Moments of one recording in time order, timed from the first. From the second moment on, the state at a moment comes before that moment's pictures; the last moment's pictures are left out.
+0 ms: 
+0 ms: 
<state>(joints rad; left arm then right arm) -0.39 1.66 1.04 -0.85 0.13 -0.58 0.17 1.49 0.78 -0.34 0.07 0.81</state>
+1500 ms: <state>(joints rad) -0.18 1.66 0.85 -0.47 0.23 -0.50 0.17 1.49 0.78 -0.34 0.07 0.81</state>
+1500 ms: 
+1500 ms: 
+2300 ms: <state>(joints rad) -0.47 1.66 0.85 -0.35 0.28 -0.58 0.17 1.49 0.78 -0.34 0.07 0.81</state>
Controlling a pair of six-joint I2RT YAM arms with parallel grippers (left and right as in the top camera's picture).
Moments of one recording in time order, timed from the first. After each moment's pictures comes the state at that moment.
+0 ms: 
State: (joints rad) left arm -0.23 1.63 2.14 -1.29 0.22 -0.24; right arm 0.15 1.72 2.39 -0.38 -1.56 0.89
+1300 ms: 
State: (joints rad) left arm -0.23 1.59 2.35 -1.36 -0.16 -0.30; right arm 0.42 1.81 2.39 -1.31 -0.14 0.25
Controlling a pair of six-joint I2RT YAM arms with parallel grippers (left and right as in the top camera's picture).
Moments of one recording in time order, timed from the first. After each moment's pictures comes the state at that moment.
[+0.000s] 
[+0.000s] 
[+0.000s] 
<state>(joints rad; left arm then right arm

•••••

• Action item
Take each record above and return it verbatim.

• Expected answer
Moments of one recording in time order, timed from the first. From the second moment on, the state at a moment comes before that moment's pictures; the last moment's pictures are left out.
+0 ms: 
+0 ms: 
<state>(joints rad; left arm then right arm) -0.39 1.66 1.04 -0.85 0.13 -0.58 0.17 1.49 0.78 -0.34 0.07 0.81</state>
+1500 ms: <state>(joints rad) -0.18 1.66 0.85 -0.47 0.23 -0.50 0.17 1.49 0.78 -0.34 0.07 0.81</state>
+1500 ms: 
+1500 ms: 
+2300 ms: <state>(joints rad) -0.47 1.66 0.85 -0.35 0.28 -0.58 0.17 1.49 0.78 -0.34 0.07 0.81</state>
Controlling a pair of six-joint I2RT YAM arms with parallel grippers (left and right as in the top camera's picture).
Moments of one recording in time order, timed from the first. After each moment's pictures comes the state at that moment.
+0 ms: 
State: (joints rad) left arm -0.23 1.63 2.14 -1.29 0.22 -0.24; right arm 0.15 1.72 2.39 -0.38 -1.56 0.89
+1300 ms: 
State: (joints rad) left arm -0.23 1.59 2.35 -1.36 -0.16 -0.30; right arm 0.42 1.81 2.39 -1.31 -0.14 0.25
Controlling a pair of six-joint I2RT YAM arms with parallel grippers (left and right as in the top camera's picture).
Moments of one recording in time order, timed from the first. After each moment's pictures comes the state at that moment.
[+0.000s] 
[+0.000s] 
[+0.000s] 
<state>(joints rad; left arm then right arm

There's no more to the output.